- Born: Syed Sher Khan 15 November 1944 Nagpur, British India
- Died: 19 October 1989 (aged 44) Karachi, Sindh, Pakistan
- Known for: Playing 'Akbar', the domestic help, in the PTV drama "Aangan Terha"
- Awards: Pride of Performance Award by the President of Pakistan in 1990

= Salim Nasir =

Pakistani actor

Saleem Nasir (Urdu‎; 1944–1989), born Syed Sher Khan, was a Pakistani film and TV actor.

He is best known for his comic character Akbar, a classical dancer-turned-domestic help, in the PTV drama serial Aangan Terha (1984).

==Personal life==

Saleem Nasir was born as Syed Sher Khan into a Rajput family in Nagpur, British India, on 15 November 1944.

At the age of 44, Salim Nasir died of a heart attack on 24 September 1989.

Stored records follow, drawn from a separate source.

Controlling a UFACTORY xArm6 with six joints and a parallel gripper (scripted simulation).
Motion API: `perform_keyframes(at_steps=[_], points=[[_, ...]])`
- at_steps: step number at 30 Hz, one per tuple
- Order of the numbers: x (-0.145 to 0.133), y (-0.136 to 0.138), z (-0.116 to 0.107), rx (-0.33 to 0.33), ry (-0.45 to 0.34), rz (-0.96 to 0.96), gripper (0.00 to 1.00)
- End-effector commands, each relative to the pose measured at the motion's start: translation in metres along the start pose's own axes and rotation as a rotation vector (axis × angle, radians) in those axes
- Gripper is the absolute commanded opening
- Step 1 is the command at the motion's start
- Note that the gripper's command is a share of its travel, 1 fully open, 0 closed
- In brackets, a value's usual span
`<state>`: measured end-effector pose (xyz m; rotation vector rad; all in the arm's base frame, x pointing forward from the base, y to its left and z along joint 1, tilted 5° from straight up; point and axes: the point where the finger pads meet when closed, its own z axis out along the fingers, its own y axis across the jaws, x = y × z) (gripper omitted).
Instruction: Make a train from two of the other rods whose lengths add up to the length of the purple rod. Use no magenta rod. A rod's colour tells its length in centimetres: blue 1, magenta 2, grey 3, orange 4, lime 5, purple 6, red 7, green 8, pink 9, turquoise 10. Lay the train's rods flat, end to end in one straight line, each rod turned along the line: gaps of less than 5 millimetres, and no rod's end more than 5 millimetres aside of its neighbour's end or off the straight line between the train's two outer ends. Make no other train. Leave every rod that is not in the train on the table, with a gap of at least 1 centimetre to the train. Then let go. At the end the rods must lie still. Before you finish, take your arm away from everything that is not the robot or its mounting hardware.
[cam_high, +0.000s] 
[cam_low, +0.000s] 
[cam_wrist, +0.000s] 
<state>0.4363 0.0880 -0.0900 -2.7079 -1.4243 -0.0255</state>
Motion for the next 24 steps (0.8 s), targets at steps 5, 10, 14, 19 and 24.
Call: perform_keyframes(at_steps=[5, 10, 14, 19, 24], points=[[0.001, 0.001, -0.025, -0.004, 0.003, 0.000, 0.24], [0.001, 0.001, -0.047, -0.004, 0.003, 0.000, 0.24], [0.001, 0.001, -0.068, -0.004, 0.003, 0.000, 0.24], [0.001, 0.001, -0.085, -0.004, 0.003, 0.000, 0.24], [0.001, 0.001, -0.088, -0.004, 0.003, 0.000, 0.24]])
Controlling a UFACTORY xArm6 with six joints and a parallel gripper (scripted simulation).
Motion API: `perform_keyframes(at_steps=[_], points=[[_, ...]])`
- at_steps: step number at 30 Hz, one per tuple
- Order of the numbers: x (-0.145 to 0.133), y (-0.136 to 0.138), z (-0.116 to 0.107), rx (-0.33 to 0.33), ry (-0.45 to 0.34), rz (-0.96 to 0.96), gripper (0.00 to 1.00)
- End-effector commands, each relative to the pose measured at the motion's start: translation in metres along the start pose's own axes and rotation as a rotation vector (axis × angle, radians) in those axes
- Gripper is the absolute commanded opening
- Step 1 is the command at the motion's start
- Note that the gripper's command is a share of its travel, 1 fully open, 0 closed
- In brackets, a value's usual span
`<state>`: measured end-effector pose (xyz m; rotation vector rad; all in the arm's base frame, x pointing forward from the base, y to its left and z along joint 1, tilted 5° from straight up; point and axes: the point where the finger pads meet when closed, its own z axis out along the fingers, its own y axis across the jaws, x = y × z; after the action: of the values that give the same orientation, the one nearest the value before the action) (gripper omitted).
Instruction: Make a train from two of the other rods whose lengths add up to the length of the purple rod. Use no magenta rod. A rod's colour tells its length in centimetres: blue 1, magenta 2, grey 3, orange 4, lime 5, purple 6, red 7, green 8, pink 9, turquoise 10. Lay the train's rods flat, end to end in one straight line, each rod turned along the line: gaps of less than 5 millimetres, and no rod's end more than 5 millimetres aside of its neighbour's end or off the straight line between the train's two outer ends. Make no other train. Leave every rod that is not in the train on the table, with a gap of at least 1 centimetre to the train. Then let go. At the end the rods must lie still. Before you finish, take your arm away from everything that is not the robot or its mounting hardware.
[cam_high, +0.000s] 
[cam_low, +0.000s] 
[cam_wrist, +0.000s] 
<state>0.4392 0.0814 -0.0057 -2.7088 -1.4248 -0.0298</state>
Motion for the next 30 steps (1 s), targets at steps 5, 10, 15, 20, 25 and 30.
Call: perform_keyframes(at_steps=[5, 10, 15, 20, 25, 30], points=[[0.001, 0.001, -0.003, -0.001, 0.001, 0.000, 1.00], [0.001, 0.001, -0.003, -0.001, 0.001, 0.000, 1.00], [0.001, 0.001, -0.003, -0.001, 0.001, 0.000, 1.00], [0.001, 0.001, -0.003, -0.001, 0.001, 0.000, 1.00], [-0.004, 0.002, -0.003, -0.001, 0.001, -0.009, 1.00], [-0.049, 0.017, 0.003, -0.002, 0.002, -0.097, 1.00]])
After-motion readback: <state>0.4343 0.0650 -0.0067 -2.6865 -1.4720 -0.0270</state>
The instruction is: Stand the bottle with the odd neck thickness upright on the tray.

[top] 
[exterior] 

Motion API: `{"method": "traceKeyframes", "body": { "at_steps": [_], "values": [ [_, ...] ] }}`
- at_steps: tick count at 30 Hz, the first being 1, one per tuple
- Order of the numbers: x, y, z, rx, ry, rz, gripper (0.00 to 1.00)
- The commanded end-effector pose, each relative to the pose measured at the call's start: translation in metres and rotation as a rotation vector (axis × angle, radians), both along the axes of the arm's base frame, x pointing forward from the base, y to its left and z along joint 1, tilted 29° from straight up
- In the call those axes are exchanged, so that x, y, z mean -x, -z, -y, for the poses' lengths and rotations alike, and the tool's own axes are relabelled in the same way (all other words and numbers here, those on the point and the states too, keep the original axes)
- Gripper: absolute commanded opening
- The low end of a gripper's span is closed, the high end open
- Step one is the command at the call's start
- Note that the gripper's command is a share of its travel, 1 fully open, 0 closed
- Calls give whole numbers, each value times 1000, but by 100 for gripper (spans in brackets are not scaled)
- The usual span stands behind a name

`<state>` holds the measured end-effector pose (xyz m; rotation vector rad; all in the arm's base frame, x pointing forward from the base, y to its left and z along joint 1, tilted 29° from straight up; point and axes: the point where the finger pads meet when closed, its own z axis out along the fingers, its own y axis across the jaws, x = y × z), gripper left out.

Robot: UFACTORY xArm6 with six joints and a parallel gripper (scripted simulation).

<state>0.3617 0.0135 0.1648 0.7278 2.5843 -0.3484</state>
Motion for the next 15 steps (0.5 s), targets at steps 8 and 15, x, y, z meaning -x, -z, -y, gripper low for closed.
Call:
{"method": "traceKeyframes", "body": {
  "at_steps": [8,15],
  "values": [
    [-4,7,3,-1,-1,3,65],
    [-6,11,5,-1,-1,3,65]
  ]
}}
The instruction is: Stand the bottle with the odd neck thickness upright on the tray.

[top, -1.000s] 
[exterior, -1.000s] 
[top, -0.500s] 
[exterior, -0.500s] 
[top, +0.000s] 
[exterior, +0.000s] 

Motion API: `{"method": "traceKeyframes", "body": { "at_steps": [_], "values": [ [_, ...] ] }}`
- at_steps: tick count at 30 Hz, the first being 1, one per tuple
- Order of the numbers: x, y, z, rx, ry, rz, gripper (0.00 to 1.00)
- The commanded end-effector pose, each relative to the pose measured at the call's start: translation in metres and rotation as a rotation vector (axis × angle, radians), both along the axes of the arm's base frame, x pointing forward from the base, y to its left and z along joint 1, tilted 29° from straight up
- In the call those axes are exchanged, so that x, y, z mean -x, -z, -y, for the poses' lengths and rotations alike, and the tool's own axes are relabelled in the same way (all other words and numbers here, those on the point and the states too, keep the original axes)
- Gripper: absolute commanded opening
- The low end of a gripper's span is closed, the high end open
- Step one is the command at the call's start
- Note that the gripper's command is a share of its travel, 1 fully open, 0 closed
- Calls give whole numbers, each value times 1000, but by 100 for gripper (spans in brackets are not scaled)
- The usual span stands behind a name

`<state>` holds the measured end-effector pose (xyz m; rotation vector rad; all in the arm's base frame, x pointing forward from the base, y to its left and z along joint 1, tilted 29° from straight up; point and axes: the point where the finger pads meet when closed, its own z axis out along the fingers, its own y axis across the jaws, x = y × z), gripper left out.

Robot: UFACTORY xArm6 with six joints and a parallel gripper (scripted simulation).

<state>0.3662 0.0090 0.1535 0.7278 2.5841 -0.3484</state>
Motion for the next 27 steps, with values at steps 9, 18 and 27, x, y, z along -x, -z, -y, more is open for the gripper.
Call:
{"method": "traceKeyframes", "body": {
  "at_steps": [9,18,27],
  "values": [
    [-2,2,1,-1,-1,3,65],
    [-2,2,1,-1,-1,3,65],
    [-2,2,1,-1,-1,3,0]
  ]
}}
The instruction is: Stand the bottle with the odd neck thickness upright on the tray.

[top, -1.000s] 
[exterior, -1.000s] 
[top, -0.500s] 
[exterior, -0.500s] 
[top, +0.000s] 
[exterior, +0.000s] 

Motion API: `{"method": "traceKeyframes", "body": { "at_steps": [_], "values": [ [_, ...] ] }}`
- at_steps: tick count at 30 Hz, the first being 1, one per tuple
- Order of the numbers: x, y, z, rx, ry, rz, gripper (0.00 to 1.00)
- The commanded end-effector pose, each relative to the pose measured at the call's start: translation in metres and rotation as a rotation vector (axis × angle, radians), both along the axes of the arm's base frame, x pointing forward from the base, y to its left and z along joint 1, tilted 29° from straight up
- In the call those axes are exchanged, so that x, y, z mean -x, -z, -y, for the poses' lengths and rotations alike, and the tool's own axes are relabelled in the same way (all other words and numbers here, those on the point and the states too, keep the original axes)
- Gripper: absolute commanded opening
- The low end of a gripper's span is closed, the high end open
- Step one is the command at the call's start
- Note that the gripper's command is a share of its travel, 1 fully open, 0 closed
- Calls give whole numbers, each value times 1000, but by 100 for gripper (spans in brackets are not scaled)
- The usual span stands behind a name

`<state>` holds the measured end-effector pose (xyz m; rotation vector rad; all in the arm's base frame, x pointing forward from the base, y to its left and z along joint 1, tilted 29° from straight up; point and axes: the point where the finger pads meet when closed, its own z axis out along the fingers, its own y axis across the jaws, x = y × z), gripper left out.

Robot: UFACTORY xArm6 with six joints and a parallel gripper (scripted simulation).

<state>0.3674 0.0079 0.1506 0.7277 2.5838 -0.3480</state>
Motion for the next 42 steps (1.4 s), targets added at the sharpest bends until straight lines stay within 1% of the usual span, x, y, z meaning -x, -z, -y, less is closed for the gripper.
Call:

== Selected filmography ==

=== Films ===

| Year | Title | Role |
|---|---|---|
| 1976 | Zaib-un-Nisa | Bahadur Shah Zafar |

=== Television series ===

| Year | Title | Role | Channel |
| 1975 | Ya Naseeb Clinic | Saifi | PTV |
| 1976 | Bandish | Amir |
| 1980 | Waiting Room | Mujeeb Siddiqui |
| Nishan-e-Haider | Captain Sarwar Shaheed |
| 1982 | Ankahi | Shehryar |
| 1984 | Aangan Terha | Akbar |
| 1986 | Aakhri Chattan | Sultan Jalal ad-Din Manguberdi |
| Dastak | Farooq |
| 1989 | Jangloos | Hayat Muhammad |

==Awards==
- Pride of Performance Award by the President of Pakistan in 1990.